Btw never do that. You’re supposed to put vinegar on it, that way the jellyfish tastes way better.
Jellyfish isn’t exactly a delight to eat anyway. Barely has any flavor at all and feels like you’re eating partially dissolved leather.
You need to marinade it, so you need some chilli as well.
If you need to marinade it to get any flavor out of it, at that point why even bother? You’re just eating marinade. At least marinaded chicken tastes like chicken. Marinated jellyfish tastes like seasoned plastic bags.
How dare you! Seasoned plastic bags are a delicacy where I come from! 😤
ocean hippie 😊
I’ve seen Asian supermarkets selling jellyfish, I guess it was flavoured in some way. Never got to try it though.
FTR, don’t pee on a Jellyfish sting, you’re basically dumping sewer water onto an open wound by doing that
I’m convinced the only reason this myth exists is because writers with a pee fetish were trying to come up with a way to shoe horn it into a story.
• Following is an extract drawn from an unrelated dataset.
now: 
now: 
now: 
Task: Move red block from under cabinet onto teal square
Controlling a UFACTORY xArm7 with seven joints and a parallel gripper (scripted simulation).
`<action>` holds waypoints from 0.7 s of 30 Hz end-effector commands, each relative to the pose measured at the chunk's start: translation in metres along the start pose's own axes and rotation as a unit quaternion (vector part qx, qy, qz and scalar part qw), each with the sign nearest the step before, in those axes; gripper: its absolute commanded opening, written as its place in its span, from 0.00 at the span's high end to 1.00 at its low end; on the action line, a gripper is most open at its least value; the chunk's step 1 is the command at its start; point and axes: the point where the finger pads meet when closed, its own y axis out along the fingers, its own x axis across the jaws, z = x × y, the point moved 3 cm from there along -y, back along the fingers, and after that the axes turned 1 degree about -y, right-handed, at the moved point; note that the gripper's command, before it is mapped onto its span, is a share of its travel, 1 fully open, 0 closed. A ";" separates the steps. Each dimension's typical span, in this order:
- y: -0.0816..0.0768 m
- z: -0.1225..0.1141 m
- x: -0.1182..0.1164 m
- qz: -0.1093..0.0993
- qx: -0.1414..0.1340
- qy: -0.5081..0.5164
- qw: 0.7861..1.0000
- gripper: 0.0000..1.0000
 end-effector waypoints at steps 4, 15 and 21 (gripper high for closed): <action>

Fresh urine is supposed to be sterile, unless you got a serious problem, anyways.
That’s a myth.
From wikipedia:
Bacteria and pathogens
Urine is not sterile, not even in the bladder.[21][22] In the urethra, epithelial cells lining the urethra are colonized by facultatively anaerobic Gram-negative rod and cocci bacteria.[23] One study conducted in Nigeria isolated a total of 77 distinct bacterial strains from 100 healthy children (ages 5–11) as well as 39 strains from 33 cow urine samples, a considerable amount being pathogens.[24]
But what if I just like the taste?
ಠ_ಠ
Ok, thanks for the note.
Apparently, fresh urine is not completely sterile, but almost sterile.
In the german Wikipedia, it says:Da auch die untere Harnröhre nicht völlig keimfrei ist, enthält Urin beim Austritt bis zu 10.000 Keime pro Milliliter. Allerdings sind diese in der Regel gesundheitlich unbedenklich und indizieren in dieser geringen Konzentration insbesondere keine Antibiothika-Therapie.[65][66] Zum Vergleich: Speichel enthält rund 100 Millionen Keime pro Milliliter.[67]
Translation: “Basically, urine contains 10^4 germs per millilitre. That’s very low count, considering saliva contains 10^8 germs per millilitre. […]”
(Translation by me)
I got that wrong in my head. Probably, everything is only almost sterile, not completely sterile, except if you look at another planet. But for practical purposes, the number of germs is often negligible.
Apparently, they used to pee on each other’s wounds in earlier times to disinfect wounds. Since pee was much closer to being sterile than anything else they had access to. So that’s where this thought comes from. (Source: Someone told me this years ago.)
I feel like this misconception is because of the survival tactic of drinking piss over sea water. It’s not sterile, just more edible than sea water.
So this is why it wasn’t working. People were doing it wrong. You supposed to piss on the jelly.
I saw Piss On the Jelly when they toured with Gwar in '93. Good times.
Surprised Gwar was still touring in 93. Did they put spikes with armor on their walkers?
They were touring when I was in college in roughly 2010. One of the more entertaining things I read in the school newspaper was a headline that read something like “Intergalactic Crackheads From Outer Space Set to Invade Collegetownname”
So, now you need our upright urination and directable excretion skills.
You need to meet the right girl.
Apparently don’t pee on it. Today I learned.
Now the meme needs a new title: “Dave! I’ve been stung by a Jellyfish! Quick, get the credit card!” goes on to buy another burger
Thanks! Can you see the stingers with the naked eye to pull them out? I thought they were microscopic.
I wonder if something like a vacuum would work.
Here is an alternative Piped link(s):
Mayo Clinic Minute: What to do if stung by a jellyfish?
Piped is a privacy-respecting open-source alternative frontend to YouTube.
I’m open-source; check me out at GitHub.
I wouldn’t put my dick so close to that.